The Course of My Life
GA 28
Translated by Steiner Online Library
Chapter XXXIV
[ 1 ] There was hardly any cultivation of artistic interests in the Theosophical Society. From a certain point of view, this was quite understandable at the time, but it could not remain so if the right spiritual attitude was to flourish. The members of such a society have first and foremost no interest in the reality of spiritual life. In the sensual world, man only shows himself in his transient existence, detached from the spirit. Art seems to them to have its activity within this detached existence. Therefore, it seems to stand outside the spiritual reality they seek.
[ 2 ] Because this was the case in the Theosophical Society, artists did not feel at home in it.
[ 3 ] Marie von Sivers and I also wanted to bring the artistic to life in the Society. Spiritual knowledge as an experience gains existence in the whole person. All the powers of the soul are stimulated. The light of spiritual experience shines into the creative imagination when this experience is present.
[ 4 ] But something occurs here that creates inhibitions. The artist has a certain anxious mood towards this shining of the spirit world into the imagination. He wants unconsciousness in relation to the workings of the spiritual world in the soul. He is quite right when it is a question of the "stimulation" of the imagination by that conscious and reflective element which has become the dominant one in cultural life since the beginning of the age of consciousness. This "stimulation" by the intellectual in man has a deadening effect on art.
[ 5 ] But the exact opposite occurs when spiritual content, which is truly observed, illuminates the imagination. There arises again all the pictorial power that has ever led to art in mankind. Marie von Sivers was a master of the art of creating words; she had the most beautiful relationship to dramatic representation. This provided anthroposophical work with a field of art in which the fruitfulness of the spiritual view for art could be tested.
[ 6 ] The "word" is exposed in two directions to the danger that can come from the development of the consciousness soul. It serves the communication in social life, and it serves the communication of the logically-intellectually recognized. In both directions the "word" loses its own validity. It must adapt to the "meaning" it is supposed to express. It must make us forget how there is a reality in the sound, in the sound, and in the sound itself. The beauty, the brilliance of the vowel, the characteristic of the consonant is lost from the language. The vowel becomes soul-less, the consonant spiritless. And so language steps completely out of the sphere from which it originates, out of the sphere of the spiritual. It becomes the servant of intellectual, cognitive and spiritual social life. It is completely torn out of the realm of art.
[ 7 ] True spirituality falls instinctively into the "experience of the word". It learns to feel the soul-borne sounding of the vowel and the spirit-empowered painting of the consonant.
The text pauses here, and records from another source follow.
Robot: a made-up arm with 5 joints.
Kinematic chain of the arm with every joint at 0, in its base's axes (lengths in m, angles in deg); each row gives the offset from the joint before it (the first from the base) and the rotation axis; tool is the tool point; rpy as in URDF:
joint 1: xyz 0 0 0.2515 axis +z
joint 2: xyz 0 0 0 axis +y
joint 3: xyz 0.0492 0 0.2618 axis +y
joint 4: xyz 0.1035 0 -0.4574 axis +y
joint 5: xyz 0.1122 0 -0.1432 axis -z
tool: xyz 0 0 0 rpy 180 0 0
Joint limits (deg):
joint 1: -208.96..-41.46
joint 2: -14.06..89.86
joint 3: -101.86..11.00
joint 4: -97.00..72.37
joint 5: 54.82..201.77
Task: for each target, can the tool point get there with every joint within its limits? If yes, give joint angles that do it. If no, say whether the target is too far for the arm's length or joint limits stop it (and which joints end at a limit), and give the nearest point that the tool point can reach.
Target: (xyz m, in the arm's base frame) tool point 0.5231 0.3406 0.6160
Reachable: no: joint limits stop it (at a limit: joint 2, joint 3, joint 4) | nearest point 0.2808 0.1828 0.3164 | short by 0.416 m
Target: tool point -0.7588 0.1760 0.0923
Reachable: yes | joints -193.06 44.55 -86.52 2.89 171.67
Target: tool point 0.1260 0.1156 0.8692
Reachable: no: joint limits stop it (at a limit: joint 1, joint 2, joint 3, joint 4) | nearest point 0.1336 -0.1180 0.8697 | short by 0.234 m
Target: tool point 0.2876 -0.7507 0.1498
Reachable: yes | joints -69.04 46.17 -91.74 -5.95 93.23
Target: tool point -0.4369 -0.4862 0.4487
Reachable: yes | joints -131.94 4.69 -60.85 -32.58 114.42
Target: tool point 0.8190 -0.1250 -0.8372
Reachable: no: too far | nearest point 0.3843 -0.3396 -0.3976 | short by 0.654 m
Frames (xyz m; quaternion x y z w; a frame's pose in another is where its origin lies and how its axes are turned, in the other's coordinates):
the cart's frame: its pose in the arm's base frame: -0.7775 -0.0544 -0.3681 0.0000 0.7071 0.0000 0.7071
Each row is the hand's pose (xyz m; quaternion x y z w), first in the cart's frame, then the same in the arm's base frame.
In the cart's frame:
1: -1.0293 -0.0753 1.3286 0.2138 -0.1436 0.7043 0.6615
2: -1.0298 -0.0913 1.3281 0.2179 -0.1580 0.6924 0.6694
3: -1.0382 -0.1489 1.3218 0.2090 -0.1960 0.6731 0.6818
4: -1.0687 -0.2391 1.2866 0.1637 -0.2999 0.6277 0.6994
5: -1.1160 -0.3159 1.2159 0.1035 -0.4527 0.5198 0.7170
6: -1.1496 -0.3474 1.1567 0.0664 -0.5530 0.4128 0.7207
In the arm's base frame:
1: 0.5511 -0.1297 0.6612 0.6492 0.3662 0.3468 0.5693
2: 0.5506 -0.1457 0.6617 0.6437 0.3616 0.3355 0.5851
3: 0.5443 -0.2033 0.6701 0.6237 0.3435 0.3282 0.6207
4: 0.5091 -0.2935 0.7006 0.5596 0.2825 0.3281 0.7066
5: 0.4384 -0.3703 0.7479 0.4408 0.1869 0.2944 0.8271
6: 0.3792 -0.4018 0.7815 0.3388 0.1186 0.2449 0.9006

It gains an understanding of the secret of the development of language. This secret consists in the fact that once divine-spiritual beings were able to speak to the human soul through the word, whereas now this word only serves communication in the physical world.
[ 8 ] One needs an enthusiasm kindled by this spiritual insight in order to return the word to its sphere. Marie von Sivers developed this enthusiasm. And so her personality gave the anthroposophical movement the opportunity to cultivate the word and word design artistically. The cultivation of the art of recitation and declamation grew in addition to the activity of communicating from the spiritual world, which now increasingly formed a significant part of the events that took place within the anthroposophical work.
[ 9 ] Marie von Sivers' recitation at these events was the starting point for the artistic influence on the anthroposophical movement. For a straight line of development leads from these "recitation additions" to the dramatic representations that then took their place alongside the anthroposophical courses in Munich.
[ 10 ] We grew more and more into the truth of modern spiritual experience through the fact that we were allowed to develop art with the knowledge of the spirit. After all, art grew out of the original dream-like spiritual experience. It had to find its own way during the time when the spirit-experience receded in the development of mankind; it must find its way back together with this experience when it enters into the development of culture in a new form.